# SOURCE MATERIAL
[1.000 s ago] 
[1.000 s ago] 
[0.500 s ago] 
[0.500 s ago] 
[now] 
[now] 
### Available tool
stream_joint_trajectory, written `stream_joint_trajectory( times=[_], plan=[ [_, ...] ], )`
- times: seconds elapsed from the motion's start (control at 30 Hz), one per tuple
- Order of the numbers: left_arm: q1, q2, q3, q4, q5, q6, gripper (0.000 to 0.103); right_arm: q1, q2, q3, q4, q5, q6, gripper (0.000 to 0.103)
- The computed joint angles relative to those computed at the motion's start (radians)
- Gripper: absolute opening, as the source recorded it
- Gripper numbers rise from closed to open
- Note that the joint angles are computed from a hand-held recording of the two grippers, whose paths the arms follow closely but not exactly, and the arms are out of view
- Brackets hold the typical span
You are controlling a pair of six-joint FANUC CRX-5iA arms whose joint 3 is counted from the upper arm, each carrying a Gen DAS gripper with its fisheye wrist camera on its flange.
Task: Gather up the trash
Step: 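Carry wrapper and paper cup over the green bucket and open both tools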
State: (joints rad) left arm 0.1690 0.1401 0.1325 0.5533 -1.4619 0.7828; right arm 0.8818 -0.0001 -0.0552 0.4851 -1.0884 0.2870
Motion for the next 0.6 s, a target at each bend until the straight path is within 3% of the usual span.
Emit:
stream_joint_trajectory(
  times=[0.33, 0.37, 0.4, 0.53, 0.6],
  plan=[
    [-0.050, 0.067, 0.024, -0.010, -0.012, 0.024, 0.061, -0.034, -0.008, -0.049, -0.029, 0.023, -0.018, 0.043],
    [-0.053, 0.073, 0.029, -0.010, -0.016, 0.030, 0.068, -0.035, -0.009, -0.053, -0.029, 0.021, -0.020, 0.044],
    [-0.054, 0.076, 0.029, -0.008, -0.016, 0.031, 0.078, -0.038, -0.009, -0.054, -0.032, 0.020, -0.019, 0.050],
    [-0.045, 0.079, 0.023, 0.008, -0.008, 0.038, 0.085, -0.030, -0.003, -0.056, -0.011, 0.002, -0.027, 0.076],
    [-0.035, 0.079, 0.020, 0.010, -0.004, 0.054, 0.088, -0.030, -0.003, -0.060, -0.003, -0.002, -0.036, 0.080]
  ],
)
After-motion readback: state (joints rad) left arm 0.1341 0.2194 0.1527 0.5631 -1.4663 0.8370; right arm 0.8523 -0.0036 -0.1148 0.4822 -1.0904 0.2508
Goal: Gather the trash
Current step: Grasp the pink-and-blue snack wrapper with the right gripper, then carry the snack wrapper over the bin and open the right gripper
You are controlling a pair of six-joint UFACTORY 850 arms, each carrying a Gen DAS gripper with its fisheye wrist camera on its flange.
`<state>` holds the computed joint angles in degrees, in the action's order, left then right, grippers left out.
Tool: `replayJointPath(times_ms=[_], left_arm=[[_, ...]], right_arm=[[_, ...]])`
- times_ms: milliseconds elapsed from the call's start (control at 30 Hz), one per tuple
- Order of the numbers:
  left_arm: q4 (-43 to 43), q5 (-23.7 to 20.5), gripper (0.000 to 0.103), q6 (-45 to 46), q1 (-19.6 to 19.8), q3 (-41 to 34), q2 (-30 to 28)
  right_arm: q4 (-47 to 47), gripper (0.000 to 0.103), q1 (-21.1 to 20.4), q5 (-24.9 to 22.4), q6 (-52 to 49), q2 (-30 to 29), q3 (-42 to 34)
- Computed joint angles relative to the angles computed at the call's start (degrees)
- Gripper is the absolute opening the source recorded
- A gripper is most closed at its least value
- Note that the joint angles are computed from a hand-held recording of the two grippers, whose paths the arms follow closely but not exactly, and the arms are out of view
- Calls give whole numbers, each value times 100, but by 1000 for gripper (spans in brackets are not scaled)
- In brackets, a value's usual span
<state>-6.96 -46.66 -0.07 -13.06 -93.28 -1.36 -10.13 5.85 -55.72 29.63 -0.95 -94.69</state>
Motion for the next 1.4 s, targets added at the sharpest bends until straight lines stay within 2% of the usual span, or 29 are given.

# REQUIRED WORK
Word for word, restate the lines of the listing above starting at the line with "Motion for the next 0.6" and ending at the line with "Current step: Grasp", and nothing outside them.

# RESPONSE BELOW
Motion for the next 0.6 s, a target at each bend until the straight path is within 3% of the usual span.
Emit:
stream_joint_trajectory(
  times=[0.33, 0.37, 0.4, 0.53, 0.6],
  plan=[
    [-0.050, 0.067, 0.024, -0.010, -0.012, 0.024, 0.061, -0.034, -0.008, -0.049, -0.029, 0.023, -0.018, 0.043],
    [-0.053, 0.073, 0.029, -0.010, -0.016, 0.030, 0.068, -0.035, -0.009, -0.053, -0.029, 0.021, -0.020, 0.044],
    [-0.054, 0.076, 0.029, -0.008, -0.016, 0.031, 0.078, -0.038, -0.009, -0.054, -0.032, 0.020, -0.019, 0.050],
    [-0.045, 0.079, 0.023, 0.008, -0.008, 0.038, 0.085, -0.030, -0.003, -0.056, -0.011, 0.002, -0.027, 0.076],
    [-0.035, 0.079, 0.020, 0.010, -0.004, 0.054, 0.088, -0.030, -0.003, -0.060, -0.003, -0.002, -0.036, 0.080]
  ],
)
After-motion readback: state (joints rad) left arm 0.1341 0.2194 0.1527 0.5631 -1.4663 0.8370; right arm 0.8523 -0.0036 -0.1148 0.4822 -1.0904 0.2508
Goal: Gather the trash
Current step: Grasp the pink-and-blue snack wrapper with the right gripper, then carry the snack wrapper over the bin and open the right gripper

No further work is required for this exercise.